Print out all the records, word for word.

── DATA FOR THIS EXERCISE ──

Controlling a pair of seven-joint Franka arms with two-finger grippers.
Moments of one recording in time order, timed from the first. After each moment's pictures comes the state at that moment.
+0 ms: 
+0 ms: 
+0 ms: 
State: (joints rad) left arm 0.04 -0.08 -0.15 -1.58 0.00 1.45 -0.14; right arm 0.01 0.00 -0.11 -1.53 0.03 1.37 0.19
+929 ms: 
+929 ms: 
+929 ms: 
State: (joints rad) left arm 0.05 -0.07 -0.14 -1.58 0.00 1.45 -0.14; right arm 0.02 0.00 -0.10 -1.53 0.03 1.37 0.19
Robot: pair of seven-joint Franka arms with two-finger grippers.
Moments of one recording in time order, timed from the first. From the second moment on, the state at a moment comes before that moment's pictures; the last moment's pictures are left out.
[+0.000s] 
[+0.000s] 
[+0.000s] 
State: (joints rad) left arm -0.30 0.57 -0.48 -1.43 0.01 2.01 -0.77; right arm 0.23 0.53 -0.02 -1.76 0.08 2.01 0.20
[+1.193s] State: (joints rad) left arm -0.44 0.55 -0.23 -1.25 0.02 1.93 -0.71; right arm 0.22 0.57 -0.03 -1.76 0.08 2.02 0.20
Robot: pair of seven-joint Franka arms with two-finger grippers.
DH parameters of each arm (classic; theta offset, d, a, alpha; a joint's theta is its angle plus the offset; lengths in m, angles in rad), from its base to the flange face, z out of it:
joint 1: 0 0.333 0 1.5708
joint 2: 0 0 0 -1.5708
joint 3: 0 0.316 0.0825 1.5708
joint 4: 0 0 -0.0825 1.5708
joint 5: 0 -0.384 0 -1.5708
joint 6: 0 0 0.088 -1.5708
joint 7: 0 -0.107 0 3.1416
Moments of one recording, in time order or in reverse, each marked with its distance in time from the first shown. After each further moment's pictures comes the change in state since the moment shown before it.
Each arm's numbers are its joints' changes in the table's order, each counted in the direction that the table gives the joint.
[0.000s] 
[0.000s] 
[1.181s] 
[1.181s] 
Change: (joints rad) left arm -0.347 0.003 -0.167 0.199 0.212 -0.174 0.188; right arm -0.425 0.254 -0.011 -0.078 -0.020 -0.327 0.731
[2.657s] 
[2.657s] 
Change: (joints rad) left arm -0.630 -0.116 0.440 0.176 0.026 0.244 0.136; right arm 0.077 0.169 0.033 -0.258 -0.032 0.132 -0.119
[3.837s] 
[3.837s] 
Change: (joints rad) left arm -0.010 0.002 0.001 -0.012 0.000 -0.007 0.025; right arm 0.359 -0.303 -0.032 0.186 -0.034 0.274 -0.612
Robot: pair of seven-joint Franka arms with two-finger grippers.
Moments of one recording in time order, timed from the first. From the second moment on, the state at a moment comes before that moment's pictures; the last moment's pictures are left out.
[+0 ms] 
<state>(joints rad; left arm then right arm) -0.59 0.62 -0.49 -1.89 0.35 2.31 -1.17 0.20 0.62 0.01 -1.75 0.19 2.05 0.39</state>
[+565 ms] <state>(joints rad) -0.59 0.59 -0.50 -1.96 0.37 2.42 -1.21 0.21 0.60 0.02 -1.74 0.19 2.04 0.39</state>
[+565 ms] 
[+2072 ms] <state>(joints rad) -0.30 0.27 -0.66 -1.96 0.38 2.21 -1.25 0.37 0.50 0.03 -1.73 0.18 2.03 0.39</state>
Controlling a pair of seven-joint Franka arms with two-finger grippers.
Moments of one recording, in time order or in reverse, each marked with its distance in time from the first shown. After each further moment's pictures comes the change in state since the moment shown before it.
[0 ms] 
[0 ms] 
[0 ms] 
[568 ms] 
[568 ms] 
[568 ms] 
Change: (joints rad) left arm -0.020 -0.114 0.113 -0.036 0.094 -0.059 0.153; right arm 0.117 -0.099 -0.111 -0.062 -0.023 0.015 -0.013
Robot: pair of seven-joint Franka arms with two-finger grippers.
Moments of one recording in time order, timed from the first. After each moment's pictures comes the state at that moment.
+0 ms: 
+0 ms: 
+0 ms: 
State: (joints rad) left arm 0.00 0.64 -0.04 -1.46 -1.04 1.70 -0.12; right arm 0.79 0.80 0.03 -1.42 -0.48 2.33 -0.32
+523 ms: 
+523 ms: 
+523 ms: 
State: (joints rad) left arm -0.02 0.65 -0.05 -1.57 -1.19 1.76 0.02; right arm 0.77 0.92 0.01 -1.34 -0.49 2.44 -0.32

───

ANSWER FOR THIS EXERCISE:
Controlling a pair of seven-joint Franka arms with two-finger grippers.
Moments of one recording in time order, timed from the first. After each moment's pictures comes the state at that moment.
+0 ms: 
+0 ms: 
+0 ms: 
State: (joints rad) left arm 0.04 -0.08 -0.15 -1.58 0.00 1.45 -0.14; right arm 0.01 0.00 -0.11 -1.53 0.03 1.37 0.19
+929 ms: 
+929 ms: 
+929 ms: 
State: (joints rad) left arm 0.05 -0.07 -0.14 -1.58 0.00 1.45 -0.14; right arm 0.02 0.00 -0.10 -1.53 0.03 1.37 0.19
Robot: pair of seven-joint Franka arms with two-finger grippers.
Moments of one recording in time order, timed from the first. From the second moment on, the state at a moment comes before that moment's pictures; the last moment's pictures are left out.
[+0.000s] 
[+0.000s] 
[+0.000s] 
State: (joints rad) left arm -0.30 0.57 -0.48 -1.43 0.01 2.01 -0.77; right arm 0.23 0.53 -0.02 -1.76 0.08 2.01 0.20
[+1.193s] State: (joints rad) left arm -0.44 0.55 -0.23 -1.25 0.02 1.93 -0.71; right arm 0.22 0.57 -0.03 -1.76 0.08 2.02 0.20
Robot: pair of seven-joint Franka arms with two-finger grippers.
DH parameters of each arm (classic; theta offset, d, a, alpha; a joint's theta is its angle plus the offset; lengths in m, angles in rad), from its base to the flange face, z out of it:
joint 1: 0 0.333 0 1.5708
joint 2: 0 0 0 -1.5708
joint 3: 0 0.316 0.0825 1.5708
joint 4: 0 0 -0.0825 1.5708
joint 5: 0 -0.384 0 -1.5708
joint 6: 0 0 0.088 -1.5708
joint 7: 0 -0.107 0 3.1416
Moments of one recording, in time order or in reverse, each marked with its distance in time from the first shown. After each further moment's pictures comes the change in state since the moment shown before it.
Each arm's numbers are its joints' changes in the table's order, each counted in the direction that the table gives the joint.
[0.000s] 
[0.000s] 
[1.181s] 
[1.181s] 
Change: (joints rad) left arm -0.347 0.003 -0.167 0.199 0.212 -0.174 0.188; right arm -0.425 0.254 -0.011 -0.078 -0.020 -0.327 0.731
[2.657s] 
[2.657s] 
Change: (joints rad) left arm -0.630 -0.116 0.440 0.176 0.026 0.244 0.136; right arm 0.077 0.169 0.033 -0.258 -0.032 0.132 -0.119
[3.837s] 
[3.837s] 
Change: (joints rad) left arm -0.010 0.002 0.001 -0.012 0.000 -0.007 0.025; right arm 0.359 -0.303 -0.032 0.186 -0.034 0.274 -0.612
Robot: pair of seven-joint Franka arms with two-finger grippers.
Moments of one recording in time order, timed from the first. From the second moment on, the state at a moment comes before that moment's pictures; the last moment's pictures are left out.
[+0 ms] 
<state>(joints rad; left arm then right arm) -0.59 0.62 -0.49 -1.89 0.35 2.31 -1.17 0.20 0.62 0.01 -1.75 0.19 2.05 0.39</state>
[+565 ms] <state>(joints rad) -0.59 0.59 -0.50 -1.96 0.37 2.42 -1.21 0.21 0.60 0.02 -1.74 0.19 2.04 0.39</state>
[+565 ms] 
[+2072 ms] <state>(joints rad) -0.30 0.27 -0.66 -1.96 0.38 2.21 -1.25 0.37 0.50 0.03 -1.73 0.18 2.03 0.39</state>
Controlling a pair of seven-joint Franka arms with two-finger grippers.
Moments of one recording, in time order or in reverse, each marked with its distance in time from the first shown. After each further moment's pictures comes the change in state since the moment shown before it.
[0 ms] 
[0 ms] 
[0 ms] 
[568 ms] 
[568 ms] 
[568 ms] 
Change: (joints rad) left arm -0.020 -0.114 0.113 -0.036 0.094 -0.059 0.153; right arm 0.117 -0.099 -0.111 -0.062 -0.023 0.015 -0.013
Robot: pair of seven-joint Franka arms with two-finger grippers.
Moments of one recording in time order, timed from the first. After each moment's pictures comes the state at that moment.
+0 ms: 
+0 ms: 
+0 ms: 
State: (joints rad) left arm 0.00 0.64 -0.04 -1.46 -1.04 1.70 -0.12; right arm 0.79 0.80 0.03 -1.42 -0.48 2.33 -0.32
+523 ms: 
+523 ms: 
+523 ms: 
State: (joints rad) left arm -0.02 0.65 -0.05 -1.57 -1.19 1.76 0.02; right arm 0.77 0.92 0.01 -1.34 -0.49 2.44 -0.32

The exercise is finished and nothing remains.